[Exercise aim]: Every entry must appear in the answer exactly as it does here.

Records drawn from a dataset

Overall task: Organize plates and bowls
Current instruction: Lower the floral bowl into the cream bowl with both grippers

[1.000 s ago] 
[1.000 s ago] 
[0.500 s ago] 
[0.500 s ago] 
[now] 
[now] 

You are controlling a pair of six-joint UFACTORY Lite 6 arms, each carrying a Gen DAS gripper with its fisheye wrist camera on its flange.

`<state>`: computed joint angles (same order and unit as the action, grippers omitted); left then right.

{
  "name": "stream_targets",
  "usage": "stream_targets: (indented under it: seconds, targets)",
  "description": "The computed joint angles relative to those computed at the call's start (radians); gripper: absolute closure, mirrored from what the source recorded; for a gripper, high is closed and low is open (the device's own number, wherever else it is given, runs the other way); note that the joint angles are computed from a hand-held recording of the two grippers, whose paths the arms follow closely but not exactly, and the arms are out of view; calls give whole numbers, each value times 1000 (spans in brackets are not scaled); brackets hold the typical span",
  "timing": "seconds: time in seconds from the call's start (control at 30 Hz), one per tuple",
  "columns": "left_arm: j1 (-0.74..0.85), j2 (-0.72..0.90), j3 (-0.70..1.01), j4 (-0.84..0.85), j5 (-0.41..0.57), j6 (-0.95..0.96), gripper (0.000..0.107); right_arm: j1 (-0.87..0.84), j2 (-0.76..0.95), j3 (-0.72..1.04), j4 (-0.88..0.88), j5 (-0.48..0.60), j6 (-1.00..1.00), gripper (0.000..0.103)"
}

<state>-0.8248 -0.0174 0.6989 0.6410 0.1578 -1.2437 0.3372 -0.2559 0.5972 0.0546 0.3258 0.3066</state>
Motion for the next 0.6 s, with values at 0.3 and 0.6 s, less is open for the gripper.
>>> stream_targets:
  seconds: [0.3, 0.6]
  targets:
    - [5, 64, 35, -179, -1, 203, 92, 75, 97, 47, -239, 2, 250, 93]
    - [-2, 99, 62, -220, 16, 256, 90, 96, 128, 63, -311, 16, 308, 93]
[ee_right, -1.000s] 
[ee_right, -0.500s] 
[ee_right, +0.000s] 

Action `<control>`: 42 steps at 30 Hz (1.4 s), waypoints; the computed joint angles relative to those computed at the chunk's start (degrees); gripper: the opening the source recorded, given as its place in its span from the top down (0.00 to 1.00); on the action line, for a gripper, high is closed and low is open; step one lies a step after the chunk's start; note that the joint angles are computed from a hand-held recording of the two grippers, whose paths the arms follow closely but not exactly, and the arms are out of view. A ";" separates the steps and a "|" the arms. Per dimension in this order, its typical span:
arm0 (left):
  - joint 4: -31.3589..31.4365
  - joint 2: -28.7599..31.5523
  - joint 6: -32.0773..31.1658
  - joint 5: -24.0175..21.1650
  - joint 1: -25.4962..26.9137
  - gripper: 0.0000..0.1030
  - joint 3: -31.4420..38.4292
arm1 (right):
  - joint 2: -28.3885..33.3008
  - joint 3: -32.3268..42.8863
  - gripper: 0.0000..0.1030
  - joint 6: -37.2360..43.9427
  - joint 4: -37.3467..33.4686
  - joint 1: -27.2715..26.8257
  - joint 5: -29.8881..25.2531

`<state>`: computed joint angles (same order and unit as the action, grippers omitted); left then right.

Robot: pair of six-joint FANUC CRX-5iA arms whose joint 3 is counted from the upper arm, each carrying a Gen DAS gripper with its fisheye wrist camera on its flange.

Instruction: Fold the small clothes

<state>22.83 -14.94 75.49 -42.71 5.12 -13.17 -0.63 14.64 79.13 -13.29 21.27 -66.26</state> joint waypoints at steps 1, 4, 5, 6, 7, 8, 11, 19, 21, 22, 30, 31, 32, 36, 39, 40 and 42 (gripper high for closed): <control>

[Reply to the exercise]:
Overall task: Organize plates and bowls
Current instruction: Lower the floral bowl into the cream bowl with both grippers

[1.000 s ago] 
[1.000 s ago] 
[0.500 s ago] 
[0.500 s ago] 
[now] 
[now] 

You are controlling a pair of six-joint UFACTORY Lite 6 arms, each carrying a Gen DAS gripper with its fisheye wrist camera on its flange.

`<state>`: computed joint angles (same order and unit as the action, grippers omitted); left then right.

{
  "name": "stream_targets",
  "usage": "stream_targets: (indented under it: seconds, targets)",
  "description": "The computed joint angles relative to those computed at the call's start (radians); gripper: absolute closure, mirrored from what the source recorded; for a gripper, high is closed and low is open (the device's own number, wherever else it is given, runs the other way); note that the joint angles are computed from a hand-held recording of the two grippers, whose paths the arms follow closely but not exactly, and the arms are out of view; calls give whole numbers, each value times 1000 (spans in brackets are not scaled); brackets hold the typical span",
  "timing": "seconds: time in seconds from the call's start (control at 30 Hz), one per tuple",
  "columns": "left_arm: j1 (-0.74..0.85), j2 (-0.72..0.90), j3 (-0.70..1.01), j4 (-0.84..0.85), j5 (-0.41..0.57), j6 (-0.95..0.96), gripper (0.000..0.107); right_arm: j1 (-0.87..0.84), j2 (-0.76..0.95), j3 (-0.72..1.04), j4 (-0.88..0.88), j5 (-0.48..0.60), j6 (-1.00..1.00), gripper (0.000..0.103)"
}

<state>-0.8248 -0.0174 0.6989 0.6410 0.1578 -1.2437 0.3372 -0.2559 0.5972 0.0546 0.3258 0.3066</state>
Motion for the next 0.6 s, with values at 0.3 and 0.6 s, less is open for the gripper.
>>> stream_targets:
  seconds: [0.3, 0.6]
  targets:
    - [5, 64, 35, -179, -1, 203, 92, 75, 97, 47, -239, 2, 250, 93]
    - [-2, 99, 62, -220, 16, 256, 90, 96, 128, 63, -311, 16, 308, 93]
[ee_right, -1.000s] 
[ee_right, -0.500s] 
[ee_right, +0.000s] 

Action `<control>`: 42 steps at 30 Hz (1.4 s), waypoints; the computed joint angles relative to those computed at the chunk's start (degrees); gripper: the opening the source recorded, given as its place in its span from the top down (0.00 to 1.00); on the action line, for a gripper, high is closed and low is open; step one lies a step after the chunk's start; note that the joint angles are computed from a hand-held recording of the two grippers, whose paths the arms follow closely but not exactly, and the arms are out of view. A ";" separates the steps and a "|" the arms. Per dimension in this order, its typical span:
arm0 (left):
  - joint 4: -31.3589..31.4365
  - joint 2: -28.7599..31.5523
  - joint 6: -32.0773..31.1658
  - joint 5: -24.0175..21.1650
  - joint 1: -25.4962..26.9137
  - gripper: 0.0000..0.1030
  - joint 3: -31.4420..38.4292
arm1 (right):
  - joint 2: -28.3885..33.3008
  - joint 3: -32.3268..42.8863
  - gripper: 0.0000..0.1030
  - joint 6: -37.2360..43.9427
  - joint 4: -37.3467..33.4686
  - joint 1: -27.2715..26.8257
  - joint 5: -29.8881..25.2531

`<state>`: computed joint angles (same order and unit as the action, grippers omitted); left then right.

Robot: pair of six-joint FANUC CRX-5iA arms whose joint 3 is counted from the upper arm, each carrying a Gen DAS gripper with its fisheye wrist camera on its flange.

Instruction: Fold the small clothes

<state>22.83 -14.94 75.49 -42.71 5.12 -13.17 -0.63 14.64 79.13 -13.29 21.27 -66.26</state> joint waypoints at steps 1, 4, 5, 6, 7, 8, 11, 19, 21, 22, 30, 31, 32, 36, 39, 40 and 42 (gripper high for closed): <control>

The output is now complete.